The Battle of Bosworth, (or Bosworth Field), was the last significant battle of the Wars of the Roses, the civil war between the Houses of Lancaster and York, that raged across England during the 15th century.   Across the English Channel, in Brittany, Henry Tudor, a descendant of the greatly diminished House of Lancaster, seized the opportunity, during Richard’s difficulties, to challenge Richard’s claim to the throne.   

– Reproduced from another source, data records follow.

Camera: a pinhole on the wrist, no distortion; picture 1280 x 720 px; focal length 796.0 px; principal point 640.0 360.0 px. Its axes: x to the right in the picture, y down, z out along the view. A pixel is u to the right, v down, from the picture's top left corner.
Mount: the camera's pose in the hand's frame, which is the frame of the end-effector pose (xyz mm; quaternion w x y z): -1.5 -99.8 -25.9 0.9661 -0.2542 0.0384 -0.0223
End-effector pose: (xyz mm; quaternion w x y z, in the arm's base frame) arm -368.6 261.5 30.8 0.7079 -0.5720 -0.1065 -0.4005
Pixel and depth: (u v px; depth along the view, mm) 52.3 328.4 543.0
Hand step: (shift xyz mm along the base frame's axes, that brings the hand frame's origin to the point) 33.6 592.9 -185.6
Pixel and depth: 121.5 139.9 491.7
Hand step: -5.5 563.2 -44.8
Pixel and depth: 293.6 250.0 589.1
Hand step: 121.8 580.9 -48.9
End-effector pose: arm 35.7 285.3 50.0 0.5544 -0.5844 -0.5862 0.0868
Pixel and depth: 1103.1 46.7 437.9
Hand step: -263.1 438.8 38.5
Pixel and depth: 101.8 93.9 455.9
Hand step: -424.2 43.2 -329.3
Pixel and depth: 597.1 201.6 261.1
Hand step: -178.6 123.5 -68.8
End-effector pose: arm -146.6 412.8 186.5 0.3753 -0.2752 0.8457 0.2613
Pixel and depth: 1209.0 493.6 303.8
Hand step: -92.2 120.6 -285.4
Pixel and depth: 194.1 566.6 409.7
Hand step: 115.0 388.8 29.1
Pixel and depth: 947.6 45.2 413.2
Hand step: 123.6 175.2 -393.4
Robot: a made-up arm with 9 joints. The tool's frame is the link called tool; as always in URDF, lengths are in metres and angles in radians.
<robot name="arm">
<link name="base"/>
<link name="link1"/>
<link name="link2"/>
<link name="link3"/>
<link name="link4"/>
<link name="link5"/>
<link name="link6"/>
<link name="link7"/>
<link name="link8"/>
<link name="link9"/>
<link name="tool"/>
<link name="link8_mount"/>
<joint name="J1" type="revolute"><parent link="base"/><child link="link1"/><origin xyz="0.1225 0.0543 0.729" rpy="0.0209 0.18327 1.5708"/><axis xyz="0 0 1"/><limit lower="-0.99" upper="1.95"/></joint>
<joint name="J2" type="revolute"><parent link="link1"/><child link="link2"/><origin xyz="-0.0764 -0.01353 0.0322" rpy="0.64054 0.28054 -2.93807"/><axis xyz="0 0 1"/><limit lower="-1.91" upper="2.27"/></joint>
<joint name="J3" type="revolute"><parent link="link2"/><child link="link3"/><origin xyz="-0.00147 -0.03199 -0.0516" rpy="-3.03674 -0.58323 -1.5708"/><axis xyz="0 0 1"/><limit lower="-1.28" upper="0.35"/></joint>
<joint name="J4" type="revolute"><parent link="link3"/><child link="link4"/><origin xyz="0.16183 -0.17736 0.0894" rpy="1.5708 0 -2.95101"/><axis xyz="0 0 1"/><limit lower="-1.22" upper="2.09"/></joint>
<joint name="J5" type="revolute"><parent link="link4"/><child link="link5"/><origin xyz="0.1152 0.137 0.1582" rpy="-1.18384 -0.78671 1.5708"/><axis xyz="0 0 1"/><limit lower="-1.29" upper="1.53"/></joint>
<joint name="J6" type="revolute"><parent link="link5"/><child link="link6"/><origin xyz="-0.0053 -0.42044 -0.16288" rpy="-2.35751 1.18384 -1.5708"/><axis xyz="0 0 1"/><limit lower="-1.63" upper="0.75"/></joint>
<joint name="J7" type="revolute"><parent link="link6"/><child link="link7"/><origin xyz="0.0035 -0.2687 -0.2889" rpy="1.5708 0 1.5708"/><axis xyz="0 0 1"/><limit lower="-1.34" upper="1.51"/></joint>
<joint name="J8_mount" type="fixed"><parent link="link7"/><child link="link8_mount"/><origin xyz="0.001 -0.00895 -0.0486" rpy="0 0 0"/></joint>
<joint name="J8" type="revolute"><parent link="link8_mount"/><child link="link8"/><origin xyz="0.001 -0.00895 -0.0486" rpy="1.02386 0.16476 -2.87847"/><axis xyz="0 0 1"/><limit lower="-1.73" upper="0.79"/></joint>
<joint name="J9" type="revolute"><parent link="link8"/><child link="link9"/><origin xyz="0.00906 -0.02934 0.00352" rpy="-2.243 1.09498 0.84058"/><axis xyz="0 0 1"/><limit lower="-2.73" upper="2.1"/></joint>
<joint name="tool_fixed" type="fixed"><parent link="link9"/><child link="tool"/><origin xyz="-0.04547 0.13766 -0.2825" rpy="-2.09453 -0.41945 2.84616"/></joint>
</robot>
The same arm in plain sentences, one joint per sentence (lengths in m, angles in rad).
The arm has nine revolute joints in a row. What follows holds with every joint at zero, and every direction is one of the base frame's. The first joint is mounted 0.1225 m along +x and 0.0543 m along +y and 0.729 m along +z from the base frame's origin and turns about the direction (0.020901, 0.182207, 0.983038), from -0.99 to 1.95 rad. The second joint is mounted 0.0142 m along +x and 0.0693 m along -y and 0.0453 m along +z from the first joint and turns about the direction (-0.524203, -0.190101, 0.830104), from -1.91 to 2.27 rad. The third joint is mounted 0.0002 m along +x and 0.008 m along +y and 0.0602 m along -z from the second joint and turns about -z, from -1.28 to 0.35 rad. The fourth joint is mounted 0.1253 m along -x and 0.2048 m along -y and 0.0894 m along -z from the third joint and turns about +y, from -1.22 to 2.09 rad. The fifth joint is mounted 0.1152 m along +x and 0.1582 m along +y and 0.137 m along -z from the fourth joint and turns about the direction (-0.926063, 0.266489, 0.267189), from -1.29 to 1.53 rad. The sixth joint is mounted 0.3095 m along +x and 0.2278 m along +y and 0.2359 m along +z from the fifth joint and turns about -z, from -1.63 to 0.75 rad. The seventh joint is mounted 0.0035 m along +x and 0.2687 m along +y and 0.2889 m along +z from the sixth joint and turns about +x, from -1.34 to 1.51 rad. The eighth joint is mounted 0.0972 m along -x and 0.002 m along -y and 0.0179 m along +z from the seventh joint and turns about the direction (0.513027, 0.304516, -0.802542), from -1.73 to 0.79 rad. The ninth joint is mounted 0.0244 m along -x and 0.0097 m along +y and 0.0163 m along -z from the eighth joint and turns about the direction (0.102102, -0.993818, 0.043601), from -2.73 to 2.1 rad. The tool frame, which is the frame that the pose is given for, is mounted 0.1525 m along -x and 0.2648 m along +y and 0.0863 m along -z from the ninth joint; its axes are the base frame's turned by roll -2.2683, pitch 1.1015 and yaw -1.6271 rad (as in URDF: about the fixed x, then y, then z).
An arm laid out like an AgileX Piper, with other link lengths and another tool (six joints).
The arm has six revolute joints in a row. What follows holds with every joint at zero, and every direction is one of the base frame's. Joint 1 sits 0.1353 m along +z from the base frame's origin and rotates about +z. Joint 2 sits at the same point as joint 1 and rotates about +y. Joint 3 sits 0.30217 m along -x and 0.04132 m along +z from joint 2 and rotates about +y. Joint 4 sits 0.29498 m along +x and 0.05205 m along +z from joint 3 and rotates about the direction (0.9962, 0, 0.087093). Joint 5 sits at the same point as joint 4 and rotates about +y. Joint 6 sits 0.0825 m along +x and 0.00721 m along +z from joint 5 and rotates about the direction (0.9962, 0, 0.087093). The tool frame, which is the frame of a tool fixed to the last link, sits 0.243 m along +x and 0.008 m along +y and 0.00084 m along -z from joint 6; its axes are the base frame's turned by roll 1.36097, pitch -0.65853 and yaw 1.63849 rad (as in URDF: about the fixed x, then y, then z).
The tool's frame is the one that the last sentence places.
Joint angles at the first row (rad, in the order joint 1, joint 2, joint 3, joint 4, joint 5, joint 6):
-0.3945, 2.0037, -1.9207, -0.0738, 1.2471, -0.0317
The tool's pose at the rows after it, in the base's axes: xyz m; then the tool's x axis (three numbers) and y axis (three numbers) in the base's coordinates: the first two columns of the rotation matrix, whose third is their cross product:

Henry’s first attempt to invade England in 1483 was frustrated by a storm, but at his second attempt he arrived, unopposed, on the 7th August, 1485, on the south-west coast of Wales.  Marching inland, Henry gathered support as he made for London. Richard mustered his troops and intercepted Henry’s army south of Market Bosworth in Leicestershire.   Thomas, Lord Stanley, and Sir William Stanley, brought a force to the battlefield, but held back whilst they decided which side it would be more advantageous to support.  Richard divided his army, which outnumbered Henry’s, into three groups.   One group was assigned to the Duke of Norfolk, and another to the Earl of Northumberland.  Henry kept most of his force together, and placed it under the command of the experienced Earl of Oxford.   Richard’s vanguard, commanded by Norfolk, attacked but struggled against Oxford’s men, and some of Norfolk’s troops fled the field.   Northumberland took no action when signalled to assist his king.   

 

Richard therefore gambled everything on a charge across the battlefield to kill Henry and end the fight.   The Stanleys, seeing the king’s knights separated from his army, intervened.   Sir William Stanley led his men to Henry’s aid, surrounded and killed the king.  After the battle Henry was crowned king on the field.  Polydore Vergil, a Tudor historian, recorded that “King Richard, alone, was killed fighting manfully in the thickest press of his enemies.”  Richard had come within a sword’s length of Henry Tudor before being surrounded and killed by Stanley’s men. The Burgundian chronicler, Jean Molinet, stated that a Welshman struck the death-blow with a halberd, while Richard’s horse was stuck fast in the marshy ground.      

Richard’s body was brought back to Leicester, publicly displayed and then given for burial to a group of Franciscan friars.  It was rumoured that an alabaster monument was constructed over the grave in 1495, paid for by the new king.   With the dissolution of the monasteries by Henry Tudor’s son, Henry VIII, that friary disappeared, and along with it any clear record of Richard’s grave.  Stories and rumours about where Richard’s mortal remains lay - or what happened to them – circulated over the ensuing  centuries – most of which were inaccurate.